Jonathan Gaska, district manager of Community Board 14, testified early on about the devastating effects of Hurricane Sandy and the Rockaway Peninsula’s ongoing recovery from the Oct. 29 natural disaster. He praised the many volunteers who came to Rockaway with a multitude of supplies, including dozens of pizzas.

Vallone also extolled the role of houses of worship in relief efforts in the wake of Sandy and their subsequent recovery needs.

Queens Hospital Center Executive Director Julius Wood came with a wish list of almost $4.7 million in capital funding requests for the hospital, which had more than 104,450 visits to its emergency room from July 2011 to the end of June 2012. Wood testified that the hospital needed $750,000 alone for the purchase of a CT simulator, which can localize, define and reconstruct-in three-dimension-a patient’s tumor, thereby allowing radiation oncologists to design a treatment plan.

Citing recent years as transitional ones for healthcare, Judy Trilivis, chief operating officer of Mount Sinai Hospital in Astoria, testified that many patients in the hospital’s critical care and emergency department are too sick or medically unstable to be taken to the imaging department.

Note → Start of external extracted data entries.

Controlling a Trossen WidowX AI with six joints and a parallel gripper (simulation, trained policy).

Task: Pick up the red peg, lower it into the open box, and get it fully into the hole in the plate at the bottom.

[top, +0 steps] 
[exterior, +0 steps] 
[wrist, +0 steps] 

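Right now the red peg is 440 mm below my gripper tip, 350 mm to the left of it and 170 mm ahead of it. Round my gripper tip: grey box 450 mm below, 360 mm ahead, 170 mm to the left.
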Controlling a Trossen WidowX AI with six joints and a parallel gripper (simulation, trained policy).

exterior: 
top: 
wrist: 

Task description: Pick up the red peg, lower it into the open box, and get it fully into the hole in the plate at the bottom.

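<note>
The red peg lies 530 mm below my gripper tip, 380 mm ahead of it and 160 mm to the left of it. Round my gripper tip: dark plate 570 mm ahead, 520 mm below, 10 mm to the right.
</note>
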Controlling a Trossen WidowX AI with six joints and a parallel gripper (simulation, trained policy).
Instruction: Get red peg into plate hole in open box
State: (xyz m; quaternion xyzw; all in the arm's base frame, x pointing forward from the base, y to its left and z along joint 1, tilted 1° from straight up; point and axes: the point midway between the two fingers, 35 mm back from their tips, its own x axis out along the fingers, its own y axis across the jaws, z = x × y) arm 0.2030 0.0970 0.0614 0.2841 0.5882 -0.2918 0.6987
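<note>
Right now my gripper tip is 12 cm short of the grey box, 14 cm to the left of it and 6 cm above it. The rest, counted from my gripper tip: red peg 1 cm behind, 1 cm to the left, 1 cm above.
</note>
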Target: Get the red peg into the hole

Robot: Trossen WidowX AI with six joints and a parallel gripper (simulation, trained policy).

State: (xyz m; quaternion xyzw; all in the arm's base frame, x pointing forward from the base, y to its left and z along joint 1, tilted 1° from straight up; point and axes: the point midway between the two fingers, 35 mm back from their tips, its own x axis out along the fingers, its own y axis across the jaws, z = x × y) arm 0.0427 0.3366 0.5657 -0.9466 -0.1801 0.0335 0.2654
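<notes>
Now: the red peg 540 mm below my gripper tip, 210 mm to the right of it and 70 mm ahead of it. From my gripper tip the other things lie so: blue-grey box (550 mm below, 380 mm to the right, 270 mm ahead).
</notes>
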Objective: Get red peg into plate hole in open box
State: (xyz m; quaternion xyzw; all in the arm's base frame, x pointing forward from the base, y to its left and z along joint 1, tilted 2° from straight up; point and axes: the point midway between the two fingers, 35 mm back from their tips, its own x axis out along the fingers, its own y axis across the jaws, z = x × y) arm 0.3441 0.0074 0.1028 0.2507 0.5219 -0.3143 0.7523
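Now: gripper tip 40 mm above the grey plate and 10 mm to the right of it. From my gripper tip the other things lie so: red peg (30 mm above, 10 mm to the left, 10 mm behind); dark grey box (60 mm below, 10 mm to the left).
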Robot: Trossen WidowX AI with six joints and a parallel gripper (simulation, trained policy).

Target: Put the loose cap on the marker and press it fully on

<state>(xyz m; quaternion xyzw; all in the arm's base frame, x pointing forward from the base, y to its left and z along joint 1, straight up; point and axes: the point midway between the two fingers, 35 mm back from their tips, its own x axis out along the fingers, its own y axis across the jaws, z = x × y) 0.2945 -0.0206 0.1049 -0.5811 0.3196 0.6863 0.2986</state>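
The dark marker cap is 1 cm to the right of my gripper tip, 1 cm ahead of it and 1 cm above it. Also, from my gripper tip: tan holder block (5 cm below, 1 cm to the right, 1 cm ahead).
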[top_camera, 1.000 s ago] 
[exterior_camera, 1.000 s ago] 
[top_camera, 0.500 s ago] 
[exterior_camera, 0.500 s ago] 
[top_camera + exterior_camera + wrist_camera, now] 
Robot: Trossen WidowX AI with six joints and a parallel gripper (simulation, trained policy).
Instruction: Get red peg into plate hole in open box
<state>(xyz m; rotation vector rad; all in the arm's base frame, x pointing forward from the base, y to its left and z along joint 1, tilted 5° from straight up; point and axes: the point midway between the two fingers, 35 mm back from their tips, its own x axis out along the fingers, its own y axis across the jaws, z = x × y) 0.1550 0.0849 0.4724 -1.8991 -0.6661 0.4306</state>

She requested $700,000 from the Borough President’s office to purchase four mobile x-ray machines.

Meanwhile, Jamaica Hospital’s director of construction, Hans Kuenstler, requested $3 million from Marshall and the Queens City Council delegation to augment city, bank and federal funds for a $19 million project to build a new Jamaica Senior Housing Corporation facility.

Queens College President James Muyskens sought $915,000 to upgrade the college’s behavior and microscopy core facility and an additional $850,000 for improvements in its anthropology laboratory.

Greg Mays of A Better Jamaica organization continued an annual tradition by providing bags of popcorn for members of the dais. His organization asked for $30,000 to continue six community programs, one of which provides movies in Rufus King Park.

Queens Library President Tom Galante thanked Marshall for her “unwavering support of Queens Library hellip; from the Rockaway Peninsula to the East River.” Since becoming Borough President, Marshall has provided more than $117 million to libraries in Queens, including $21 million for a new library in Far Rockaway that will break ground this year.

Galante testified that this year’s proposed budget has the largest reduction the library has ever faced- down 35 percent over current funding, or $30 million, and 47 percent over 2008 levels.

In perhaps the most dramatic testimony, Gloria Vargas, a sign language interpreter, translated as a deaf senior citizen couple, Jennie and Cosmo Caragliano signed a request for continued support for the Peter Cardella Center in Ridgewood.

The center, long supported by Marshall, has the only program for hearing impaired seniors in the entire county.